Hedge Funds and "Prestige"
Hi All,
I'm curious about the role of prestige and pedigree in hedge fund recruiting: how much does it matter when you're going from one HF to another? In other words, when HF X is looking for a junior-level analyst, do they care most about (a) the reputation of that last fund ("super short term oriented" or "pretty quanty"), (b) the selectivity of that analyst's last fund (i.e. how hard was it to get that job), (c) the specific style of that last fund, (d) whether they know the analyst himself via networking, etc, (e) something else entirely?

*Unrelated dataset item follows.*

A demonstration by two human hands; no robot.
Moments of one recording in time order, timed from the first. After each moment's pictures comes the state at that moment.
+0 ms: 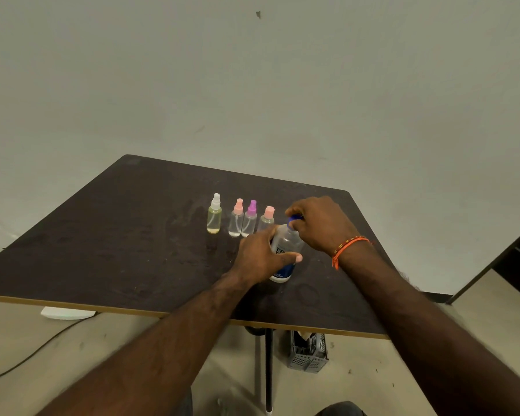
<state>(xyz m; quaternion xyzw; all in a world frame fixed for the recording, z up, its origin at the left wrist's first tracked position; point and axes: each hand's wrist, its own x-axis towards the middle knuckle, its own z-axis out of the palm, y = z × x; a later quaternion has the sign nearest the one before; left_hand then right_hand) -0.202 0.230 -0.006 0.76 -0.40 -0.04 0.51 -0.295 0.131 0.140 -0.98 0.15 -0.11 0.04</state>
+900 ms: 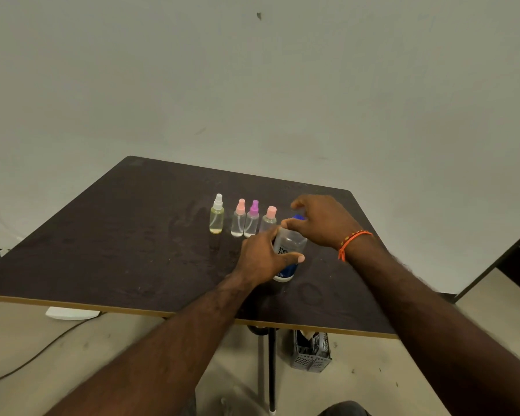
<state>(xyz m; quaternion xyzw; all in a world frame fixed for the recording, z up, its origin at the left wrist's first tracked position) -0.204 0.233 -0.005 0.75 -0.40 -0.05 0.53 -0.291 0.125 0.142 -0.98 0.17 -0.07 0.06</state>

In my specific position, I'm deciding between a less well known fund and a more well known fund for a summer internship, and I'm trying to figure out the long term "reputation cost" of going for the less known fund for the internship if I like them more. Will it bite me in the ass when I recruit for a full time role?
Thanks guys,
Baburator
My 2c: This is a rare time I would advocate for form over function. If you're evaluating two SA offers from hedge funds, neither of which is likely to end in an FT offer, then you should really consider going with the bigger name. You'll learn some stuff at either place but I think most people tend to discount your junior analyst experience at AnonGreekGod capital if they haven't heard of it.

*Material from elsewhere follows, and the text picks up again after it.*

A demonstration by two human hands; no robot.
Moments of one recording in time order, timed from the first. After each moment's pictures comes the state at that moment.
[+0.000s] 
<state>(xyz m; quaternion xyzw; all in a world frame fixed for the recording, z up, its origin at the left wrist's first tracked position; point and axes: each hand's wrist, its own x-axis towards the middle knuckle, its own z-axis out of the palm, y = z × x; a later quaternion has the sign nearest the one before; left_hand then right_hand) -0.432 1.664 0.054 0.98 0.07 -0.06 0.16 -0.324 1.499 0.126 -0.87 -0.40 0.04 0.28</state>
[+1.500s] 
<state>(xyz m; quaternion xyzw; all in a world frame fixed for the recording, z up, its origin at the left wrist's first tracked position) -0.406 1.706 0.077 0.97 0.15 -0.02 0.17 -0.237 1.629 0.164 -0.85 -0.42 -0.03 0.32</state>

I agree with the previous poster. For someone as junior as yourself, the relative weighting of the "brand" name is higher than it would be otherwise, for a variety of reasons.
Fully agree with posters above. Also just think out loud assuming you're a year away from graduating, if you're looking to maximize your shot at a FT offer, the bigger fund can afford to give an offer as your cost to the firm will be relatively small. Even if the large HF isn't performing well around the time of your graduation, they can probably afford to pick you up, but the small firm cannot wait around a year as your skills will deteriorate a bit and they may not have the budget for extra payroll. Smaller fund probably has lower fee structure. For you to be worth hiring, you'd have add at least $2 million to the PnL, assuming a 10% performance fee.
Some context: both are large funds (~$4B and ~$9B), but one's just much less known (the $4B one). I expect that my odds of getting a job out of either internship are roughly even (~50%).
Slight complicating factor is that the better known once is well known but controversial ("those guys are super short term and just trade around quarters!"). Don't know if this negative perception will affect how I'm viewed in FT recruiting or the prestige will outweigh.
Also, in case I'm unclear, this isn't an undergrad internship but rather an MBA internship. To the extent it matters, prestige of prior employers was A- but not A+.
I'd say prestige outweighs, but the fund also needs to have had good performance in recent years. Otherwise you get pigeonholed as "just another guy hired by a bloated, under-performing fund that earns money by collecting AUM that can hire anyone because they can afford to".
Also, $4B is not small at all and if they run a decent level of concentration and have good performance, I'm sure plenty of other HFs in their space will know them, even if their 'prestige' amongst non-HF folks isn't great.
More generally, style doesn't matter as much when you're junior (HFs will just train you to think their way). Selectivity and reputation are more important, but those two factors tend to be fairly correlated anyway so they go hand in hand.
Could you give us examples of funds that are known as "bloated, underperforming" and perhaps funds that may be less well-known but are really good? Thanks!
This is because there are a surprising number of joke funds that are 2 guys with $10mm from one of their parents, a prime and 2 un/under-paid interns out there.
Thing 1 you should select for is strategy - long/short and quant and global macro are completely different jobs. The value of your experience is mostly that the next guy doesn't have to spend time and effort training you, which is only true if you are coming from a similar strategy (although some will run more net exposure, concentration etc.).
After that, I'd say ability to go back (or have the PM place you with his friend, this happens with shops that don't hire every year), is key.
Remember AUM and prestige aren't necessarily correlated, what you want is someone who others listen to/worry about betting against. That being said, bloated underperforming funds are fine at your level - Paulson still gives you a level of recognition.
It's sometimes helpful to have brand name experience, especially at your first job. It doesn't matter for Goldman vs. Citi, but it probably helps for DE Shaw vs. Peekskill Suburban Capital LP. It adds a little more credibility to your job search to have a well known firm or two somewhere on your résumé, but you are also going to get more opportunities to grow and develop ideas and strategies at a smaller shop.
But I still think it's a secondary or tertiary consideration. If there was a decision process I use for picking a firm it's something like this:
1.) How much money will I earn here over the next 3-5 years? 2.) Do I like the people here? How is the culture? 3.) (Tiebreaker) Prestige.